Julien Antona, en charge de la composante musicale du projet, exploite les services de PCN dans son enseignement de façon systématique : « cette année, j’utilise Pages pour donner les liens pour toutes les musiques que nous étudions. L’apport du numérique est essentiel dans notre discipline. Les élèves y ont tous accès, de chez eux principalement ou ici au collège, nous sommes très bien équipés. »
Collège d’avant-garde
JBC est l’un des collèges parisiens ayant bénéficié d'un important équipement en tablettes dans le cadre du plan national Ecole numérique : une mallette de tablettes dans chaque classe, le raccordement haut débit à la fibre optique et un accompagnement particulièrement efficace de la Direction Académique au Numérique (DAN) et de la Direction des Systèmes d’Information (DSI) du rectorat. Mais il bénéficie surtout de l’engagement de Khaled Achiche, professeur de technologie au collège depuis plus de 15 ans et qui fait en sorte que tous les équipements fonctionnent au mieux : « Nous avons un débit de 1 Go et des bornes de bon niveau qui peuvent gérer jusqu’à 90 tablettes en même temps. Nous n’avons pas de problème.
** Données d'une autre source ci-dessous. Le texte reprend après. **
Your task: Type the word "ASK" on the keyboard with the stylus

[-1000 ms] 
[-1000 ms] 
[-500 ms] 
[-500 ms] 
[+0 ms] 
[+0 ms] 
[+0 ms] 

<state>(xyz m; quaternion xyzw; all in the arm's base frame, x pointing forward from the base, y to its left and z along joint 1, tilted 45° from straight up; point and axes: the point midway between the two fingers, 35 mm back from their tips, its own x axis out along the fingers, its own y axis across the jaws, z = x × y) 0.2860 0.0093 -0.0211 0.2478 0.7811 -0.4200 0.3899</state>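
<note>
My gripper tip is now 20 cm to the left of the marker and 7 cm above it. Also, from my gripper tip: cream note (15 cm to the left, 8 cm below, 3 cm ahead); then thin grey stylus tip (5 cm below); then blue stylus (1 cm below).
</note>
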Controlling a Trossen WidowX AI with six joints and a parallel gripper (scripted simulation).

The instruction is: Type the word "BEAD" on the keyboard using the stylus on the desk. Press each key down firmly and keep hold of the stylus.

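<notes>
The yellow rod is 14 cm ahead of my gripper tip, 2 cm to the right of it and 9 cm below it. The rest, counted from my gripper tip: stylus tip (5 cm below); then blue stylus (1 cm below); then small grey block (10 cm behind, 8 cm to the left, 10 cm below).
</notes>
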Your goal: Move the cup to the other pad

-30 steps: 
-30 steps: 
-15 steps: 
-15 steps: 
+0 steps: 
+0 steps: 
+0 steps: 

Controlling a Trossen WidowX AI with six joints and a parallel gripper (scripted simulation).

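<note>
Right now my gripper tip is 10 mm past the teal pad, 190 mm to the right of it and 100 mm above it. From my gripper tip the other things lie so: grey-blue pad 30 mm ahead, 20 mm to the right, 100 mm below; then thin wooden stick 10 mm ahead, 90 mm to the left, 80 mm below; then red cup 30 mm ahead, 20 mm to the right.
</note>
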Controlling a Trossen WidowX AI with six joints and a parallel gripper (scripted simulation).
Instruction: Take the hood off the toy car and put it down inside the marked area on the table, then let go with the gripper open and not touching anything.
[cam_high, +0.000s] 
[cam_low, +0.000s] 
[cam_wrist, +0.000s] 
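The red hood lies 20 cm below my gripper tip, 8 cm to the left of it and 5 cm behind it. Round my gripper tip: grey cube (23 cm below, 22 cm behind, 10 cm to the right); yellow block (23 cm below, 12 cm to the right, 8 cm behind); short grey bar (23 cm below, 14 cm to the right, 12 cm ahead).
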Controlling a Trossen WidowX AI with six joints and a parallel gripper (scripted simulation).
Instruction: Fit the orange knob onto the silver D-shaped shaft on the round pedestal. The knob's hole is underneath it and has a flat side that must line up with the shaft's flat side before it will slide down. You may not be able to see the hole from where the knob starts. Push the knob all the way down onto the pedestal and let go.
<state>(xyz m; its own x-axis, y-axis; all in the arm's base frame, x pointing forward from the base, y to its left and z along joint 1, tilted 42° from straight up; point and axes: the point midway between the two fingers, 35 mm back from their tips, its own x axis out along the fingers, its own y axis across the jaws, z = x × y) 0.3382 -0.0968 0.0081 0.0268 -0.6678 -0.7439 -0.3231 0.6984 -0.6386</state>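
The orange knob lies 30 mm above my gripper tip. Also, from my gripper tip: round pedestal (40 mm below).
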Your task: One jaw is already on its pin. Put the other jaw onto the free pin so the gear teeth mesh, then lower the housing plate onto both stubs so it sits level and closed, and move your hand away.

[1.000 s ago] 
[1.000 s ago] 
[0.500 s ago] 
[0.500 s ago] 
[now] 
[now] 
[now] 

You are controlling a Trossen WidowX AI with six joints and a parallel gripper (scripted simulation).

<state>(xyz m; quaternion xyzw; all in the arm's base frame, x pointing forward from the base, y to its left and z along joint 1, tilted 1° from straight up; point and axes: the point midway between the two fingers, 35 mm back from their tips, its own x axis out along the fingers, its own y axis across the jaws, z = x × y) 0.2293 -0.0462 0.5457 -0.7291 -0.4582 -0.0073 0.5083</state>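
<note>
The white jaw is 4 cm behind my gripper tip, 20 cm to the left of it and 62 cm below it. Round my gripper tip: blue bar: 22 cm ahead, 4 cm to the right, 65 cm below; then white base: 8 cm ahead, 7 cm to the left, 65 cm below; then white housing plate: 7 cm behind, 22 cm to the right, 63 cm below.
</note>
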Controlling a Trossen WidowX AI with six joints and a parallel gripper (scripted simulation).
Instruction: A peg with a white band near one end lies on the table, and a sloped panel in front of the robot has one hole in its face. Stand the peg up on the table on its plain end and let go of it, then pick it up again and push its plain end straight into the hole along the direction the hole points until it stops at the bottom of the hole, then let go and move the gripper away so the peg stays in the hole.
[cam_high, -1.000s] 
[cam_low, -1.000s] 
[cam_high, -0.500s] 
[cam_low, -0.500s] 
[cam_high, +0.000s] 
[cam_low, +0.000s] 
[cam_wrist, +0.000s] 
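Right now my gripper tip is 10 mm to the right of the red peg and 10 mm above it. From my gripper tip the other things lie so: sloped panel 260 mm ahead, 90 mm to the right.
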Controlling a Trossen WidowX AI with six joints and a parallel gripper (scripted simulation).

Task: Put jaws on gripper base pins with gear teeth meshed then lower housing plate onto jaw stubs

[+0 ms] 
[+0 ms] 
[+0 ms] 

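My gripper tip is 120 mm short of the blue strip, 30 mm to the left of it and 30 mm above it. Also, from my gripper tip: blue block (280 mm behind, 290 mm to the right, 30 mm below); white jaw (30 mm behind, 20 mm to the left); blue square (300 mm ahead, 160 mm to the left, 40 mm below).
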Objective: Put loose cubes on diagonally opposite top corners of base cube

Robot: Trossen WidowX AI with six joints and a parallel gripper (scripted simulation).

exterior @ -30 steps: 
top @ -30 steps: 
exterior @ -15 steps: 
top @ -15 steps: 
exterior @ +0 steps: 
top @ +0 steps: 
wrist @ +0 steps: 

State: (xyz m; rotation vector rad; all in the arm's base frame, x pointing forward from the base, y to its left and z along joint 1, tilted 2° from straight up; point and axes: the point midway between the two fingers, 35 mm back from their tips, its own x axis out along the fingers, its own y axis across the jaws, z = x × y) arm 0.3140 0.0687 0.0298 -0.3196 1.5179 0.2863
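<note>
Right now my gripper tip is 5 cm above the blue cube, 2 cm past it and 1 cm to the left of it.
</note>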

La DSI gère la flotte à distance. Cela me laisse le temps de participer à plusieurs projets interdisciplinaires avec les collègues. »
Khaled Achiche, Stéphanie Pancrate et Virginie Ducarme, professeurs de technologie, histoire-géographie et sciences physiques
Des élèves se souviennent
Khady (ex-5e), Anna, Raphaëlle et Fanny (ex-4e) se souviennent de leur participation aux semaines interdisciplinaires l’an dernier, Brighton et Migrants : « En fin d’année, on est fatiguées, c’est bien de changer, de ne pas faire toujours la même chose. Pendant la semaine EPI, il y a une bonne ambiance, tout le monde est content, l’emploi du temps est différent. Pour les migrants, on est allées au musée de l’histoire de l’immigration de la porte Dorée. Au collège, on a interrogé des immigrés. C’était très intéressant de connaitre l’histoire de ces gens. Un monsieur a pleuré en nous racontant sa jeunesse… Les dames chinoises étaient tellement contentes de parler ! On ne pouvait pas les arrêter ! Pour le montage, on a eu du mal avec les tablettes mais finalement, on y est arrivés. »
Khady de son côté a apprécié de travailler en groupe avec des professeurs qu’elle ne connaissait pas : « j’ai travaillé sur les séismes avec un professeur de SVT et un professeur d’Espagnol. A la fin, on a fait un exposé sur tout ce qu’on avait appris tout au long de la semaine. La deuxième semaine, j’ai fait l’EPI sur les JO de JBC. » Comprendre : les Jeux Olympiques de Jean-Baptiste Clément.